Does the following document have exact information to answer the following query?
    Please choose one of the two possible options: Yes, or No.
    

        Question: What are Keytruda side effects?

        Document: Common side effects include fatigue, nausea, and skin rash.

        Evaluation: [Select one: Yes, No]:
Yes


GPT RESPONSE:
Keytruda is a medication used in immunotherapy to treat certain types
of cancers. Some common side effects of Keytruda include fatigue,
nausea, and skin rash. It is important to speak with your healthcare
provider about any potential side effects and how to manage them
effectively. Other possible side effects may include diarrhea,
decreased appetite, fever, and muscle pain. Severe side effects are
less common but can include immune-related reactions that affect the
skin, lungs, liver, and other organs. It is essential to report any
concerning symptoms to your healthcare provider promptly.


The following are examples where the evaluator model didnt found pertinent information in the database and did perform a search web.

In [7]:
query = "Who invented keytruda?"
CRAG(
    query = query,
    corpus = corpus,
    answers = answers,
    safeURLs = ['keytruda.com','wikipedia']
    )

Does the following document have exact information to answer the following query?
    Please choose one of the two possible options: Yes, or No.
    

        Question: Who invented keytruda?

        Document: Keytruda is administered as an intravenous infusion over 30 minutes.

        Evaluation: [Select one: Yes, No]:
No
IMPORTANT: This information is not extracted from the official database
Web Query: Inventor of Keytruda
 Pembrolizumab, sold under the brand name Keytruda, is a humanized
antibody used in cancer immunotherapy that treats melanoma, lung
cancer, head and neck cancer, ...


GPT RESPONSE:
Keytruda, also known as pembrolizumab, was developed by the
pharmaceutical company Merck & Co., Inc. It was approved by the Food
and Drug Administration (FDA) in 2014 for the treatment of advanced
melanoma.


In [4]:
query = "keytruda and chemotherapy are the same?"
CRAG(
    query = query,
    corpus = corpus,
    answers = answers,
    safeURLs = ['keytruda.com','wikipedia'],
    printp = True
    )

Does the following document have exact information to answer the following query?
    Please choose one of the two possible options: Yes, or No.
    

        Question: keytruda and chemotherapy are the same?

        Document:  Yes, Keytruda demonstrated superior efficacy in terms of overall survival and progression-free survival compared to chemotherapy in NSCLC patients.

        Evaluation: [Select one: Yes, No]:
Yes


GPT RESPONSE:
No, Keytruda (pembrolizumab) and chemotherapy are not the same.
Keytruda is an immunotherapy drug that works by targeting and blocking
the PD-1/PD-L1 pathway, thereby boosting the immune system to fight
cancer cells.

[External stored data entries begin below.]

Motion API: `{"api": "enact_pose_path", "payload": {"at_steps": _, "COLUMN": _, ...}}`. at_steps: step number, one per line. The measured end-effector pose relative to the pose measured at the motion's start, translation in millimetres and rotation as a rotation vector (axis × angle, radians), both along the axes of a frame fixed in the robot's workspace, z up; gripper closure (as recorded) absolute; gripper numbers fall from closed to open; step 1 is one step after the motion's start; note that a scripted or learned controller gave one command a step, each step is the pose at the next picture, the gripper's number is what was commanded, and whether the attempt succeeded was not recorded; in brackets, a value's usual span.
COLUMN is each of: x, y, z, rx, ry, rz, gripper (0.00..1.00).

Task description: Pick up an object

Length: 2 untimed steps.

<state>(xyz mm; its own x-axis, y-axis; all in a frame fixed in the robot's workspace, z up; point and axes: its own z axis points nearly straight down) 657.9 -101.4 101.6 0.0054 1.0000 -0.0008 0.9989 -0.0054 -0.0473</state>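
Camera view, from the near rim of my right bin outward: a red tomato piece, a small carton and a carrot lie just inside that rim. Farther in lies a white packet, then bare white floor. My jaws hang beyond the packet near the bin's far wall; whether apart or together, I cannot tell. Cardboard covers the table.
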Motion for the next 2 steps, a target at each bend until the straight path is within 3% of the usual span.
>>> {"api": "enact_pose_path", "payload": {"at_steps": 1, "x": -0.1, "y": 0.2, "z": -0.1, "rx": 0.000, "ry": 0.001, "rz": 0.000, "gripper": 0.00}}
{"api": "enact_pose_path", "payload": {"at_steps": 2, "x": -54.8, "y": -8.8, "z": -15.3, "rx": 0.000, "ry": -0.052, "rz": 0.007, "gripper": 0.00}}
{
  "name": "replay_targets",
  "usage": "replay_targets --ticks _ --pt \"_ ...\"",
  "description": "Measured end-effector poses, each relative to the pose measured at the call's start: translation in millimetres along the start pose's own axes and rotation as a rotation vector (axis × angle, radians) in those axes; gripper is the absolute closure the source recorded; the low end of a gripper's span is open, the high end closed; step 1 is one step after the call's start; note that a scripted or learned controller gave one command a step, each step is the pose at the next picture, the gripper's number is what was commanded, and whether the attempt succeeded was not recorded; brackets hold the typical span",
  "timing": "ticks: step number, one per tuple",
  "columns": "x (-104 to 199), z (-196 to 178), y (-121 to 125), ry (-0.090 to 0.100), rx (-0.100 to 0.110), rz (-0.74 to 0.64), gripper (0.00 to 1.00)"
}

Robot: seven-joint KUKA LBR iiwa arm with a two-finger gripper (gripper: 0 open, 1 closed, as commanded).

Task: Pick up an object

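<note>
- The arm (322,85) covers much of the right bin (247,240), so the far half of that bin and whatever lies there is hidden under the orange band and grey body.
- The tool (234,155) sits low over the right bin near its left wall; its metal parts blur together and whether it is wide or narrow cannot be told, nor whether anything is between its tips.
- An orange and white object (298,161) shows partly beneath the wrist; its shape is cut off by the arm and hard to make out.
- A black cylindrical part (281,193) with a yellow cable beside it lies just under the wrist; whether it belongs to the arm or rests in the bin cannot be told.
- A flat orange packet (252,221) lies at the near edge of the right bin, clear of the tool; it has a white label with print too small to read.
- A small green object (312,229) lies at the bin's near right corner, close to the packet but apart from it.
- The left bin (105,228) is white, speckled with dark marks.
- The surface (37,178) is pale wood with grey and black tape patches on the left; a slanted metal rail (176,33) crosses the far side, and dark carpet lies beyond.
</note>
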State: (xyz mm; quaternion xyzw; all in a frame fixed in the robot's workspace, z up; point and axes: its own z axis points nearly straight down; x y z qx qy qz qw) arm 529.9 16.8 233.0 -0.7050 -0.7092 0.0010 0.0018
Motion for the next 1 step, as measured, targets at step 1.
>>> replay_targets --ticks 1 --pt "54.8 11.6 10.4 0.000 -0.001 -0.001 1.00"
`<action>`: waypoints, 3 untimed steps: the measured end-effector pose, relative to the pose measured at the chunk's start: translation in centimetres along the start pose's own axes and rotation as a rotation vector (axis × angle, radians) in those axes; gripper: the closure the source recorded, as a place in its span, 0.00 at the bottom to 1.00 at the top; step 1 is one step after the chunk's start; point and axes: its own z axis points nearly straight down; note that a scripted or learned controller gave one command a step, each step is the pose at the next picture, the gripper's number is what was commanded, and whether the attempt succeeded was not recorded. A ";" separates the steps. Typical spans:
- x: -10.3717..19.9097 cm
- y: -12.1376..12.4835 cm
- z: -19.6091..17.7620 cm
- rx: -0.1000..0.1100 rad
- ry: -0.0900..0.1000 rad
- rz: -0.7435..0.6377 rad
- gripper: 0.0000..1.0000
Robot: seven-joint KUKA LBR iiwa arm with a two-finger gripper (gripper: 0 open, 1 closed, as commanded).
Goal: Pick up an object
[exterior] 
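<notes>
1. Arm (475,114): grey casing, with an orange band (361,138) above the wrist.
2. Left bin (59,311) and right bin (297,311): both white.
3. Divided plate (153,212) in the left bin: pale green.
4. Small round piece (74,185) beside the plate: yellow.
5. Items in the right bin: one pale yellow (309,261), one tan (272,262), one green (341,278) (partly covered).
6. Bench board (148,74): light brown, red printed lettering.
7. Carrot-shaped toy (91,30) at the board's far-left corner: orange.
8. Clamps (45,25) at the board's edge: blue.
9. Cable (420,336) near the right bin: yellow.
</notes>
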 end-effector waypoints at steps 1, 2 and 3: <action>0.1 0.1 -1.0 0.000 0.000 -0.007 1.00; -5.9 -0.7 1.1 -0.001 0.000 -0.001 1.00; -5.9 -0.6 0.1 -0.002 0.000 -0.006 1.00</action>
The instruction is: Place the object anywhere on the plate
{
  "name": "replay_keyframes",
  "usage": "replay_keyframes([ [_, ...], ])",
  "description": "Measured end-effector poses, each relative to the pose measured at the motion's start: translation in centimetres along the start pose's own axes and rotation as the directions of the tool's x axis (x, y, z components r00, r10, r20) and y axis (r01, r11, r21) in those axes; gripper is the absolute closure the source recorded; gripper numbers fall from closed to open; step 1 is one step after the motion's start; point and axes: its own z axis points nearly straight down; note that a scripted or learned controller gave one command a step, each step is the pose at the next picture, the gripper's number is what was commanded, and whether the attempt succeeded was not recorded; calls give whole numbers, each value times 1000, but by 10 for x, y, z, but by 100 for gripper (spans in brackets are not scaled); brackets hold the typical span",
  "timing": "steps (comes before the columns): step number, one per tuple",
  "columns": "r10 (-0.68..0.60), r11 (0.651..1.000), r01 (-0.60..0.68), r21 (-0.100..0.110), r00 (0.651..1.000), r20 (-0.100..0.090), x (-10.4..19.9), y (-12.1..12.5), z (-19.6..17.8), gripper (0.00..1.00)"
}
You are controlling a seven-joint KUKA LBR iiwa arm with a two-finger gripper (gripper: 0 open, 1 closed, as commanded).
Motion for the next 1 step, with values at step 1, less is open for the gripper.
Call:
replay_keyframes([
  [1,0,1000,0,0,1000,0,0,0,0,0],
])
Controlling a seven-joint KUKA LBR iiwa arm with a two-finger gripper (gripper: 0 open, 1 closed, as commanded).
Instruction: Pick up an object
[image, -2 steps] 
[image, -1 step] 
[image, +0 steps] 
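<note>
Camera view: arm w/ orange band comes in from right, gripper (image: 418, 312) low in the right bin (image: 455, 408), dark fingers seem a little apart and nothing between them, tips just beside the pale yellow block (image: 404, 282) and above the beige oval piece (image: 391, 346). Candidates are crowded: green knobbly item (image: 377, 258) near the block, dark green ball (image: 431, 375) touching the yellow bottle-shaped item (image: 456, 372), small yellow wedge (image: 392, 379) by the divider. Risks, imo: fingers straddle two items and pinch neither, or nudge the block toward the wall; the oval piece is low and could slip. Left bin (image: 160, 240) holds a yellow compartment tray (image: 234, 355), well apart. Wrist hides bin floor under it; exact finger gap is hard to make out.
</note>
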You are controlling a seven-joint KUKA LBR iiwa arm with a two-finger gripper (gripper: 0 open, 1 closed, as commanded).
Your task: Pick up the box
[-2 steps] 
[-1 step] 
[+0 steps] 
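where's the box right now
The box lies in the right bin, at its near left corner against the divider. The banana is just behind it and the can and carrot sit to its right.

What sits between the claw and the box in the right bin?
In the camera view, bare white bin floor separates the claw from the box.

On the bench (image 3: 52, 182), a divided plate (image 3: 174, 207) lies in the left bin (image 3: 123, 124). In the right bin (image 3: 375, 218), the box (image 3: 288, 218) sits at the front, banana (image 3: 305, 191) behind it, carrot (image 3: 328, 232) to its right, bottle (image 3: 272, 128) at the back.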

On the other hand, chemotherapy involves using drugs
that directly kill rapidly dividing cancer cells but can also affect
normal cells. In studies, Keytruda has demonstrated superior efficacy
in terms of overall survival and progression-free survival compared to
chemotherapy in patients with non-small cell lung cancer (NSCLC).


This last example is very important, since the base document retriever system found an answer that responds affirmatively to our query: "Is keytruda and chemo the same?", however, our evaluator model detects that it is not an appropriate answer to our question and send to the web search. Finally, GPT clearly explains the difference between chemo and keytruda to us by taking information from secure websites.